> Task: Could each entry below be printed again exactly as given?

Given data: Begin

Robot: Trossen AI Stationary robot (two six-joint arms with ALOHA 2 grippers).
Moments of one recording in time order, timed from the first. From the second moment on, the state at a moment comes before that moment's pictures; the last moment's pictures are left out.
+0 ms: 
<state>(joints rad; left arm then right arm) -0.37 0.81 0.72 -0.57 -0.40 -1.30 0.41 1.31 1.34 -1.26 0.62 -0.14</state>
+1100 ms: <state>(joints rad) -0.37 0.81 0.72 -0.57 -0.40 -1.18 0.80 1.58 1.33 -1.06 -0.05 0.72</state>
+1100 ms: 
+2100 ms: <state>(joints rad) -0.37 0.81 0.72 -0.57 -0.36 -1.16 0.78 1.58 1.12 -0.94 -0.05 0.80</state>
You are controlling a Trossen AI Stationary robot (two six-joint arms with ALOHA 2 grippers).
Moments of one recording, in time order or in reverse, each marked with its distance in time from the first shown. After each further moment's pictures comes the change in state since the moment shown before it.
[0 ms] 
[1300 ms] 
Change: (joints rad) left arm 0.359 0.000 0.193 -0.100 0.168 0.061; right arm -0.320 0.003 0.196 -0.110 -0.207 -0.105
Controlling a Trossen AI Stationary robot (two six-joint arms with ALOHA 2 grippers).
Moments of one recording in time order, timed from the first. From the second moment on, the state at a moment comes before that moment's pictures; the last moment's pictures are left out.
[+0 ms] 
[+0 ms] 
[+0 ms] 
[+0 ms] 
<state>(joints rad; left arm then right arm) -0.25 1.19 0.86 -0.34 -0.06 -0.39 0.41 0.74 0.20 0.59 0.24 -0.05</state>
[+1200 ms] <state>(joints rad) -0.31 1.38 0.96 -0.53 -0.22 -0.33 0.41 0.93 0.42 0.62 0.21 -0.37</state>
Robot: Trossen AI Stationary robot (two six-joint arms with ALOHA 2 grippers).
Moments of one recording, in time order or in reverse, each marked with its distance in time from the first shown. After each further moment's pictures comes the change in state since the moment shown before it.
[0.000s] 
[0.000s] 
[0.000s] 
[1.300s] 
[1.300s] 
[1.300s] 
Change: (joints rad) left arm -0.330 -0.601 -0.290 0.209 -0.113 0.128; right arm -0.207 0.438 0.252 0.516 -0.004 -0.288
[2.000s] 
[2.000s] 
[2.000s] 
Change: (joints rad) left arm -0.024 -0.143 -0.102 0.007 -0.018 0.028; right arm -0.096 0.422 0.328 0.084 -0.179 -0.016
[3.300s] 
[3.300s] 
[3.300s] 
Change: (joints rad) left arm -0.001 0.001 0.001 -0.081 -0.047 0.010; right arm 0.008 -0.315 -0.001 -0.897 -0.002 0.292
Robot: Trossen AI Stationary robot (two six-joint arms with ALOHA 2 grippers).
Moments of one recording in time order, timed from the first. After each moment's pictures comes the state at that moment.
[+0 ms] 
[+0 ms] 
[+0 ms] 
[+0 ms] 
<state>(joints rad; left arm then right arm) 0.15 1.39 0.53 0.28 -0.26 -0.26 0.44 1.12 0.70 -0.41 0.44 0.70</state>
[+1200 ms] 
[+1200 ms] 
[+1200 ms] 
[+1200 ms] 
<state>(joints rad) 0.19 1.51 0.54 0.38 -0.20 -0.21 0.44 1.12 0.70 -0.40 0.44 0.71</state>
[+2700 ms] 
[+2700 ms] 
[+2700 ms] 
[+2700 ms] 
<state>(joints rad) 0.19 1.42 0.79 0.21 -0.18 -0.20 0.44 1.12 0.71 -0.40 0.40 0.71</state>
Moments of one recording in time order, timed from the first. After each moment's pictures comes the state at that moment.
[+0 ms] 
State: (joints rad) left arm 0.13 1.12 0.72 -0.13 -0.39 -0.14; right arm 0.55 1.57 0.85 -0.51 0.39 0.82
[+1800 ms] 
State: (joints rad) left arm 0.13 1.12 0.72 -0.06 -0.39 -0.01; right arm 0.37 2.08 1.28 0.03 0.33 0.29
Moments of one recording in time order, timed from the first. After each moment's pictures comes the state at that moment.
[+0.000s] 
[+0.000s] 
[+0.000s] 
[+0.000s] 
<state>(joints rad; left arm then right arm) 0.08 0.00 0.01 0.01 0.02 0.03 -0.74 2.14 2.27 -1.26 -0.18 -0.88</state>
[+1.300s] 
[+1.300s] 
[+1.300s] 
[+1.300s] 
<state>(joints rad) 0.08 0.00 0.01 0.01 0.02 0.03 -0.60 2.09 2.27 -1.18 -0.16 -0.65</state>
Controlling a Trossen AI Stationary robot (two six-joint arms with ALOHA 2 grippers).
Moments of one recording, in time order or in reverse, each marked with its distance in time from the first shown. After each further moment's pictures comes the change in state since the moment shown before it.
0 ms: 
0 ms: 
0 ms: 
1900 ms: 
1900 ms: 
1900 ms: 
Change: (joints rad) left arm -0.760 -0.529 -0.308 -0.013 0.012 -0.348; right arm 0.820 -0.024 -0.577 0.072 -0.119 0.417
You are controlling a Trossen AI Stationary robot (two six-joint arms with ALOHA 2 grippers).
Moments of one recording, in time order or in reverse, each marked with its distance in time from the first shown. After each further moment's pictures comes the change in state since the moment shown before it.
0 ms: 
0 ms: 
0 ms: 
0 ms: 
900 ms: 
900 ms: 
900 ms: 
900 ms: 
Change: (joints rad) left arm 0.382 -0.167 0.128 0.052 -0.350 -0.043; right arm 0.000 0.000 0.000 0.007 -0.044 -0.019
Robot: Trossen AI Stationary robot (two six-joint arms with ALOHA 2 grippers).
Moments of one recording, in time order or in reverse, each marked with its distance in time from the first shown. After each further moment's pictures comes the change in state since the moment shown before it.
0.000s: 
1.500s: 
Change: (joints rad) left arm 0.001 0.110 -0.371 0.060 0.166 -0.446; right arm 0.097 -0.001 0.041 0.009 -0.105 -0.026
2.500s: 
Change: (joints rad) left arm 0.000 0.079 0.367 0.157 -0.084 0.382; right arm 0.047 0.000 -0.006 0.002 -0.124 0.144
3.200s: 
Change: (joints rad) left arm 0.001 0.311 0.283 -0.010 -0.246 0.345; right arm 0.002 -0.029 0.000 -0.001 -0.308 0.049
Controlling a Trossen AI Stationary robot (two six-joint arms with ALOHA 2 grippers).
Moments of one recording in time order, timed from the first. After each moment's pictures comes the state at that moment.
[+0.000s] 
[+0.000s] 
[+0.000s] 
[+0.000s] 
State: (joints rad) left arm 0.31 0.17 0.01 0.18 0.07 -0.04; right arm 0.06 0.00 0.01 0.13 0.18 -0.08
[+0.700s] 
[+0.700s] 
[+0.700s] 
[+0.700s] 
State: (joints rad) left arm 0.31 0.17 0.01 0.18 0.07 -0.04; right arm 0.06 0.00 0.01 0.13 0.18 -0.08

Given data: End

> Output of the task:
Robot: Trossen AI Stationary robot (two six-joint arms with ALOHA 2 grippers).
Moments of one recording in time order, timed from the first. From the second moment on, the state at a moment comes before that moment's pictures; the last moment's pictures are left out.
+0 ms: 
<state>(joints rad; left arm then right arm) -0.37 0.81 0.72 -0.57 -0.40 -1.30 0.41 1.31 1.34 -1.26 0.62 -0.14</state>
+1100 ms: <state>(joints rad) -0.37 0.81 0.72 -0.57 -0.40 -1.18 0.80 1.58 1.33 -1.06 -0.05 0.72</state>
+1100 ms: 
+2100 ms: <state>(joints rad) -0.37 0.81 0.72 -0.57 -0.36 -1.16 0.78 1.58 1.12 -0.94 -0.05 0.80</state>
You are controlling a Trossen AI Stationary robot (two six-joint arms with ALOHA 2 grippers).
Moments of one recording, in time order or in reverse, each marked with its distance in time from the first shown. After each further moment's pictures comes the change in state since the moment shown before it.
[0 ms] 
[1300 ms] 
Change: (joints rad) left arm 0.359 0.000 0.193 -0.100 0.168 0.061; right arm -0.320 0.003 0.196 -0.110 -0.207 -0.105
Controlling a Trossen AI Stationary robot (two six-joint arms with ALOHA 2 grippers).
Moments of one recording in time order, timed from the first. From the second moment on, the state at a moment comes before that moment's pictures; the last moment's pictures are left out.
[+0 ms] 
[+0 ms] 
[+0 ms] 
[+0 ms] 
<state>(joints rad; left arm then right arm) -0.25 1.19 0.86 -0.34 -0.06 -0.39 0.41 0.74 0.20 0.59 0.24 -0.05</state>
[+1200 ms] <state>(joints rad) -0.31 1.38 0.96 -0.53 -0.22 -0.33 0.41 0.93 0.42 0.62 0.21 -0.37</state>
Robot: Trossen AI Stationary robot (two six-joint arms with ALOHA 2 grippers).
Moments of one recording, in time order or in reverse, each marked with its distance in time from the first shown. After each further moment's pictures comes the change in state since the moment shown before it.
[0.000s] 
[0.000s] 
[0.000s] 
[1.300s] 
[1.300s] 
[1.300s] 
Change: (joints rad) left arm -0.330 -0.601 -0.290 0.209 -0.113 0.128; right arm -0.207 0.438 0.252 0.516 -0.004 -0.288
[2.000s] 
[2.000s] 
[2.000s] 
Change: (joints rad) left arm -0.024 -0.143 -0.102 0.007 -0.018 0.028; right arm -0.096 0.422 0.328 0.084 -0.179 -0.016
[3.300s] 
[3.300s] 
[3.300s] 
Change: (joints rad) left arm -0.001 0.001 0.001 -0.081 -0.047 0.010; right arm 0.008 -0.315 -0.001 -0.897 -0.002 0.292
Robot: Trossen AI Stationary robot (two six-joint arms with ALOHA 2 grippers).
Moments of one recording in time order, timed from the first. After each moment's pictures comes the state at that moment.
[+0 ms] 
[+0 ms] 
[+0 ms] 
[+0 ms] 
<state>(joints rad; left arm then right arm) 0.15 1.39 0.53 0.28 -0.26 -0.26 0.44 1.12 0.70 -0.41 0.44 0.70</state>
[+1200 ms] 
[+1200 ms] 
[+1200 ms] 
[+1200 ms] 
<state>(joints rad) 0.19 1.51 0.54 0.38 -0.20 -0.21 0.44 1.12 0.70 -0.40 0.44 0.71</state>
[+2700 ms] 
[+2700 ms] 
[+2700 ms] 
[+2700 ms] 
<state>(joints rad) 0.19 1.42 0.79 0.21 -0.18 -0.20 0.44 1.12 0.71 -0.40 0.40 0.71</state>
Moments of one recording in time order, timed from the first. After each moment's pictures comes the state at that moment.
[+0 ms] 
State: (joints rad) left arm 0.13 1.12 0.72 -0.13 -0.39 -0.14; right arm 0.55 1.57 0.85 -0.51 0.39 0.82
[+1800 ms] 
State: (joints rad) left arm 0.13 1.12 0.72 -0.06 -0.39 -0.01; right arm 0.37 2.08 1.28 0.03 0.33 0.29
Moments of one recording in time order, timed from the first. After each moment's pictures comes the state at that moment.
[+0.000s] 
[+0.000s] 
[+0.000s] 
[+0.000s] 
<state>(joints rad; left arm then right arm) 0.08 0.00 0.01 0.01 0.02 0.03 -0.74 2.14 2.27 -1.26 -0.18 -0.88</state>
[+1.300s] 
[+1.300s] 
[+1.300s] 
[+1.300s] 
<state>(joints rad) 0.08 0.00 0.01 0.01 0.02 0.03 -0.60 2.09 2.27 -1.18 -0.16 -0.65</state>
Controlling a Trossen AI Stationary robot (two six-joint arms with ALOHA 2 grippers).
Moments of one recording, in time order or in reverse, each marked with its distance in time from the first shown. After each further moment's pictures comes the change in state since the moment shown before it.
0 ms: 
0 ms: 
0 ms: 
1900 ms: 
1900 ms: 
1900 ms: 
Change: (joints rad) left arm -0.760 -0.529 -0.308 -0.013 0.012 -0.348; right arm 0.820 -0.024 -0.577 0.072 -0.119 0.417
You are controlling a Trossen AI Stationary robot (two six-joint arms with ALOHA 2 grippers).
Moments of one recording, in time order or in reverse, each marked with its distance in time from the first shown. After each further moment's pictures comes the change in state since the moment shown before it.
0 ms: 
0 ms: 
0 ms: 
0 ms: 
900 ms: 
900 ms: 
900 ms: 
900 ms: 
Change: (joints rad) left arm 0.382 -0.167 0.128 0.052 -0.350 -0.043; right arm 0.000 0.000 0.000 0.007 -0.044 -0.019
Robot: Trossen AI Stationary robot (two six-joint arms with ALOHA 2 grippers).
Moments of one recording, in time order or in reverse, each marked with its distance in time from the first shown. After each further moment's pictures comes the change in state since the moment shown before it.
0.000s: 
1.500s: 
Change: (joints rad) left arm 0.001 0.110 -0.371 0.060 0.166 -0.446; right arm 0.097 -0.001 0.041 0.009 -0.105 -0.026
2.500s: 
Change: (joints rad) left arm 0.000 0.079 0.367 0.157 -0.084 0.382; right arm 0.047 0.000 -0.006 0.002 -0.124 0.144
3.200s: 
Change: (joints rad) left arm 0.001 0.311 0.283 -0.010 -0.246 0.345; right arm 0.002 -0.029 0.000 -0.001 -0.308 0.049
Controlling a Trossen AI Stationary robot (two six-joint arms with ALOHA 2 grippers).
Moments of one recording in time order, timed from the first. After each moment's pictures comes the state at that moment.
[+0.000s] 
[+0.000s] 
[+0.000s] 
[+0.000s] 
State: (joints rad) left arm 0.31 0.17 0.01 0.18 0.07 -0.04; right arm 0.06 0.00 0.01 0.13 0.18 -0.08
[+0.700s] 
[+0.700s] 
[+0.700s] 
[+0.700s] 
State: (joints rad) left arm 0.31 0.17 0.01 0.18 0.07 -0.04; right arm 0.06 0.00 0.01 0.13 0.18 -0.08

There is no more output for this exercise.